* _The problem_: Below are records; work out how many of their lines contain the word "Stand" and reply with the number only.

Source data
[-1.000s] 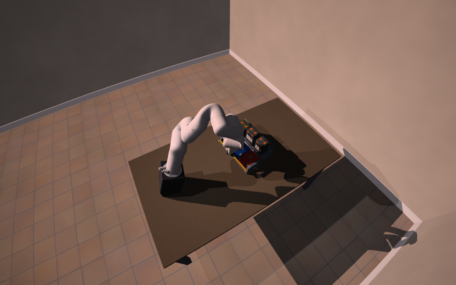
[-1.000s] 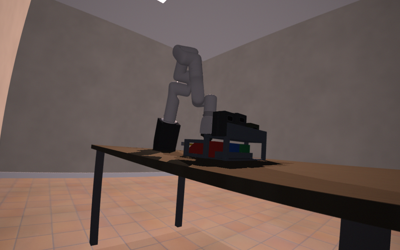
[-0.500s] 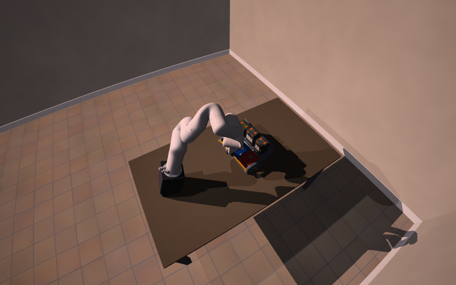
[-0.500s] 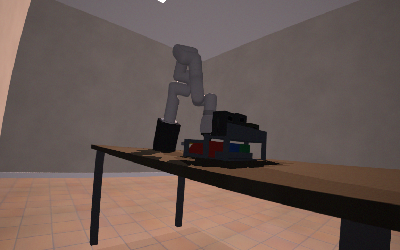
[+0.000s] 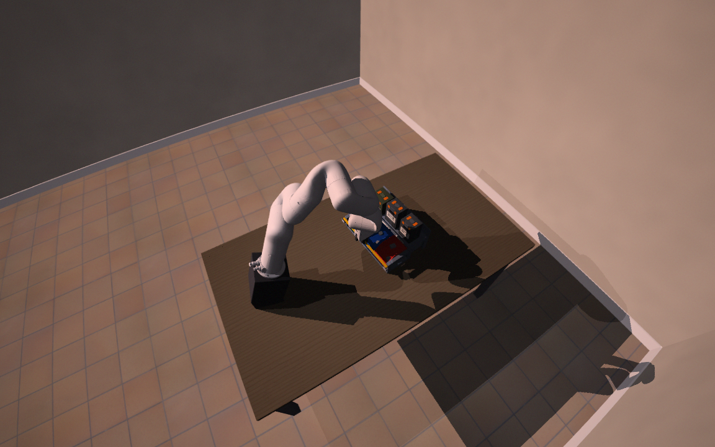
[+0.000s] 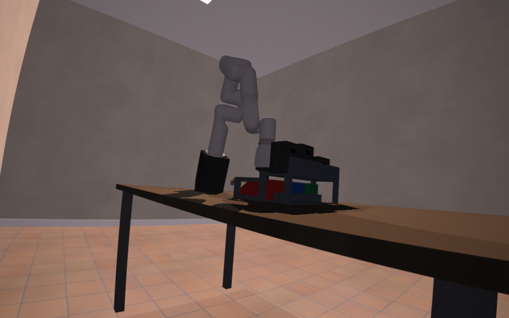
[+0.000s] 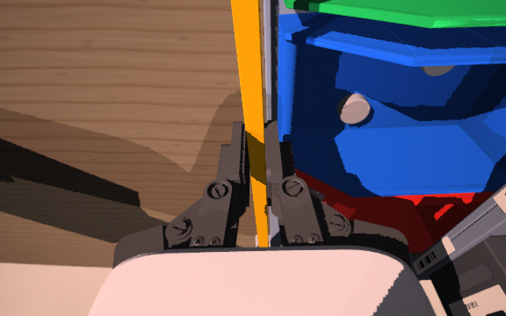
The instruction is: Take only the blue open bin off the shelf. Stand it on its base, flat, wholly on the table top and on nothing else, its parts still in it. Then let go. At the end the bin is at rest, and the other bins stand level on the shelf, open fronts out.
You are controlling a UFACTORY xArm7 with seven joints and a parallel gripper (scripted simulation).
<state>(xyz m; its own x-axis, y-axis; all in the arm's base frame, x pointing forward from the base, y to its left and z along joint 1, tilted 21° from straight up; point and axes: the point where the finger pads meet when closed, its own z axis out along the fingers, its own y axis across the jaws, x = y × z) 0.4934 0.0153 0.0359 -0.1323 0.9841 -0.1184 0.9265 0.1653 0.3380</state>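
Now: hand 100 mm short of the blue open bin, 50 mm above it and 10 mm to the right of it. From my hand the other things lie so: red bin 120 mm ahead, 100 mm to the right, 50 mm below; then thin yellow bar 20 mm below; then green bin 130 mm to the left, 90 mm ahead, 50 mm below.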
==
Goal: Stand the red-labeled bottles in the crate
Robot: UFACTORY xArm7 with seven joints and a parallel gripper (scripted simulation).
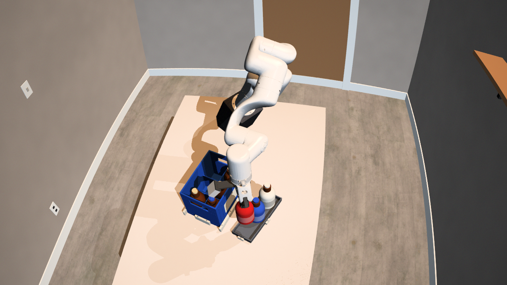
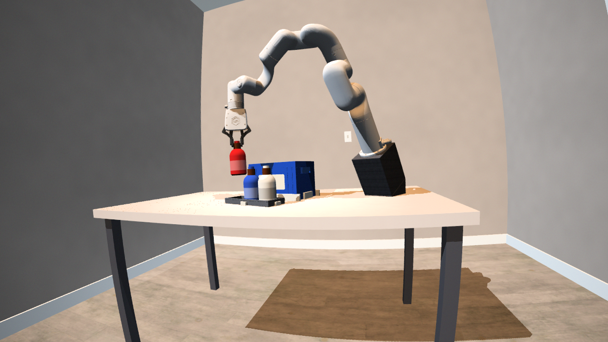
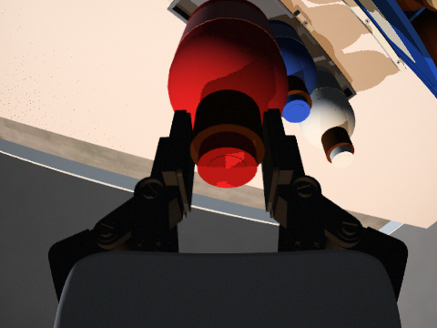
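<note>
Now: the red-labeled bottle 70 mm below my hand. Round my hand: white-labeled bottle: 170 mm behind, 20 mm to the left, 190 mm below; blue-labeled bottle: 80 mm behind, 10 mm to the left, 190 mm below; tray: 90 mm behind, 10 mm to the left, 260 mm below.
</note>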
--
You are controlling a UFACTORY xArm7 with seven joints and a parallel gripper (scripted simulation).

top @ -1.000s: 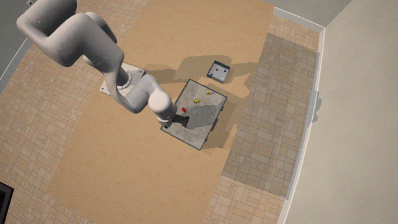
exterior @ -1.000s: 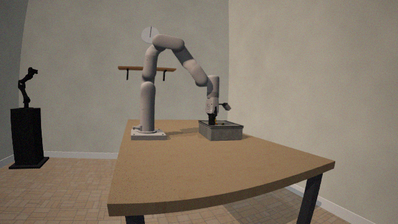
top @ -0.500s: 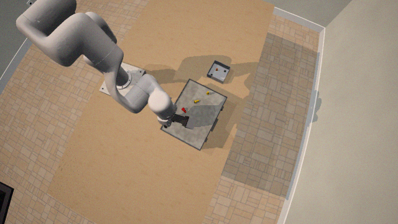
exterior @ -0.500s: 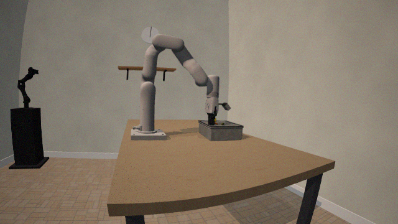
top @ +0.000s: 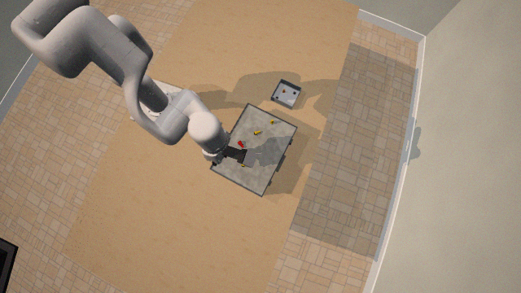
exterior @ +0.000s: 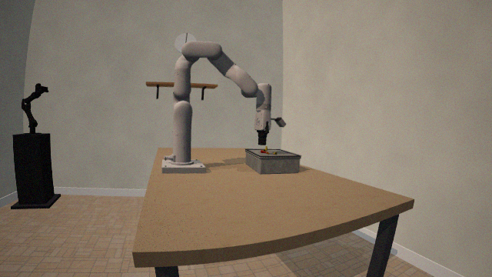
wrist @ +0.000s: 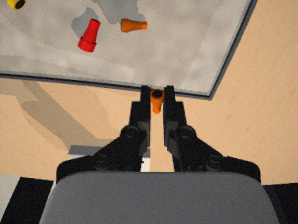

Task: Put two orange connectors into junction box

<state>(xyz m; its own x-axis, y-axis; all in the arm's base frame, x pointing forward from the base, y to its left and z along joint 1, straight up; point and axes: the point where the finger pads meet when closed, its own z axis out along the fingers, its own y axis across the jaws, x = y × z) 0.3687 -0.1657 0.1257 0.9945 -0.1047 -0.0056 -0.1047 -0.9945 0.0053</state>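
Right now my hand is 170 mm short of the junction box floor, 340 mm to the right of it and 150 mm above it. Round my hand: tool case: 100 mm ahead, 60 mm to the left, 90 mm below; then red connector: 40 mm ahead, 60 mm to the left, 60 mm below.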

* _Result_: 2